Most the questions you are asking have been discussed on the forum. Search around on here to really get an idea of what you are looking at. I believe what he means by drone is the sound in the car when you are driving. It can get really bad with certain exhausts and at certain RPM's. Had a stealth that would make you want to kill yourself at 2500 rpms. Could just sit at lights and watch people shoot themselves behind me because of that perfect noise.... Got people off there cell phones really well.


----------



## seven_b13 (Oct 9, 2006)

OK.. *There is a whole lot of wrong facts and bad issues going around in here*.. I had a b13 XE for 3 years before I stepped up to my current 5spd b13 Se-r. 

TO address the OP (Original Poster): 
You have a long way in understanding car and how they work. From your post, it's obvious you don't even have car terminology or terms down. SO you need to slow things down. You should be researching and learning how your car drives and what the components are in it. I made some ridiculous things to my old b13 XE that I had to learn thru trial and error. BUT it was never RICED out. 

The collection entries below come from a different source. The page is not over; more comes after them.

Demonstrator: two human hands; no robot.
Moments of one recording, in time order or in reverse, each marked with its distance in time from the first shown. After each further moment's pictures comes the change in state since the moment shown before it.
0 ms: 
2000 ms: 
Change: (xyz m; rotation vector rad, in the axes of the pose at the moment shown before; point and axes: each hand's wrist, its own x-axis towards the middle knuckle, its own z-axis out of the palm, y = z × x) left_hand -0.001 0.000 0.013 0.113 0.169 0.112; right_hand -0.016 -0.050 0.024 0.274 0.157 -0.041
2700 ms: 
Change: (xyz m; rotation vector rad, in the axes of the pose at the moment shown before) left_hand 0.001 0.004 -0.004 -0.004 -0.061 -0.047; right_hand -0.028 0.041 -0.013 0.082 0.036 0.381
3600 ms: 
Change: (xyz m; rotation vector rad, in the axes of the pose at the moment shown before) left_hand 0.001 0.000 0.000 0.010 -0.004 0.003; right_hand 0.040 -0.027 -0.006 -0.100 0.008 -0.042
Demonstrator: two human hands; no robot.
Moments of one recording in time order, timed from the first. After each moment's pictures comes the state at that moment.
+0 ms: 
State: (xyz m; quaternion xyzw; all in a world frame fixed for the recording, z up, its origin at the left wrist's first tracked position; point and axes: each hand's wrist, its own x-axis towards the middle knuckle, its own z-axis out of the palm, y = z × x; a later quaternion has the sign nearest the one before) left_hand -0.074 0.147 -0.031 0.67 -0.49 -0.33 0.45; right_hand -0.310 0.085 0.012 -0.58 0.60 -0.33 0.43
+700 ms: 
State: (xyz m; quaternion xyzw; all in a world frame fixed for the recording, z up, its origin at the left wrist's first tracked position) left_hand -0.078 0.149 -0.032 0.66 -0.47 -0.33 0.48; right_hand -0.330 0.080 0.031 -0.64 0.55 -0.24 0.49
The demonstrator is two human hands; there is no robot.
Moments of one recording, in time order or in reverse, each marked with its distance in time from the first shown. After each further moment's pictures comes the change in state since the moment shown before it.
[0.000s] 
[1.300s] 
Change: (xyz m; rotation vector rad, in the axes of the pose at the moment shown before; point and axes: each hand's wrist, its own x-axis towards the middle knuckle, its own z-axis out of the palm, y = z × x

1. The way your planning to modify your car will result in a bad outcome and deem your car as "rice". 
2. You don't change your Cat and muffler and nothing else. You change the exhaust system. It might be difficult to find a cat back system for a 1.6, SO if your not going to spend the money to get a car specific system go to a GOOD exhaust shop and have them mandrel bend custom piping and put a GOOD muffler on the end. If you need a silencer then it's not a good muffler. It should range from about 250-350 to do this depending on shop. Do not go any bigger than a 2" diameter piping. Anything bigger will make you lose HP.
3.You don't call it a "can" muffler. As said by another poster, the oval or more rectangular kind are much quieter.. magnaflow, borla, etc.. research. DO NOT- I REPEAT- DO NOT BUY A PACESETTER EXHAUST (OR THE HEADER). That is the cheapest exhaust system ever and will rust out on you faster than Meinkie piping. 
4. STAY AWAY FROM EBAY FOR ENGINE COMPONENTS. Air intakes are ok and misc. small exterior or interior things. 
5. The EBAY performance chip crap is a waste of money. It's been researched and proven to do absolutely nothing. 
6. Your model with the Ga16de is in the range of about 90-95whp. 
7. Your 1st modification should be a Tune-up. 
8. As far as gas mileage. you have a 1.6L engine. you can't go much lower than that in economy. A full tank will last for a while. Modifying will make you lose mpg but it's very dependant on alot of other things. Don't worry about it. 
9. Do not go out buying a new ECU like another poster suggested. That is not a 1st mod. It is useless to add a JWT ecu to a stock car. Yeah you'll add a few HP but not the way it's suppose to. 
10. Research, Research and Research before you modify or Buy anything. 
11. I'd suggest once you've done research that you start with what we call, I/H/E = Intake/Header/Exhaust. It lets the car breath in and flow out to give you added HP.

Hope that helps..


----------